» **WHAT TO DO**
Each line from the one that contains "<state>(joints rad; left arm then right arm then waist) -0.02" to the end of the material must be quoted exactly; include both end lines and nothing else.

» **TASK INPUT**
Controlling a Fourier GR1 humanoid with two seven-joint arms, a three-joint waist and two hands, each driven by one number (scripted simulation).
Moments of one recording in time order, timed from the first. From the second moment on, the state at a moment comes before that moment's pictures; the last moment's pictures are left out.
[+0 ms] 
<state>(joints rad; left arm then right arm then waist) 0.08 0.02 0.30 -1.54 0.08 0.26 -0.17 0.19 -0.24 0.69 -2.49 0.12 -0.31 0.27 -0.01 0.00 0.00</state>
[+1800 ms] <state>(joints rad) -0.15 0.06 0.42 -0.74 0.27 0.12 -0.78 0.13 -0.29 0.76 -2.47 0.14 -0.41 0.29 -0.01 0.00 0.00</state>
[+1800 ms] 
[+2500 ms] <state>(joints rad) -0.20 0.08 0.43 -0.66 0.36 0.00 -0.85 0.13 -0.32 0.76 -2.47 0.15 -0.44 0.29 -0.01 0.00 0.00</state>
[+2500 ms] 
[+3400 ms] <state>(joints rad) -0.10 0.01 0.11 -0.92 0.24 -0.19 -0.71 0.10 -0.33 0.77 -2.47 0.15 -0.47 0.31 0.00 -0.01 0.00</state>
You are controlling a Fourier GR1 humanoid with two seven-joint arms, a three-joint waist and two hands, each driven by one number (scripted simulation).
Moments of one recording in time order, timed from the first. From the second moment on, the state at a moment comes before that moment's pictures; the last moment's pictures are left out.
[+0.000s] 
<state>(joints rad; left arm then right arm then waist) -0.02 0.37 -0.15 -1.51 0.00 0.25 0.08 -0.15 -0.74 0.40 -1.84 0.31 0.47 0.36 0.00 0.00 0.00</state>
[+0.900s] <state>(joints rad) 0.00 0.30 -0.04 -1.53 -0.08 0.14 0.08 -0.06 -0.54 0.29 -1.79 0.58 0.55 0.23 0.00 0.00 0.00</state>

» **ANSWER TO THIS EXERCISE**
<state>(joints rad; left arm then right arm then waist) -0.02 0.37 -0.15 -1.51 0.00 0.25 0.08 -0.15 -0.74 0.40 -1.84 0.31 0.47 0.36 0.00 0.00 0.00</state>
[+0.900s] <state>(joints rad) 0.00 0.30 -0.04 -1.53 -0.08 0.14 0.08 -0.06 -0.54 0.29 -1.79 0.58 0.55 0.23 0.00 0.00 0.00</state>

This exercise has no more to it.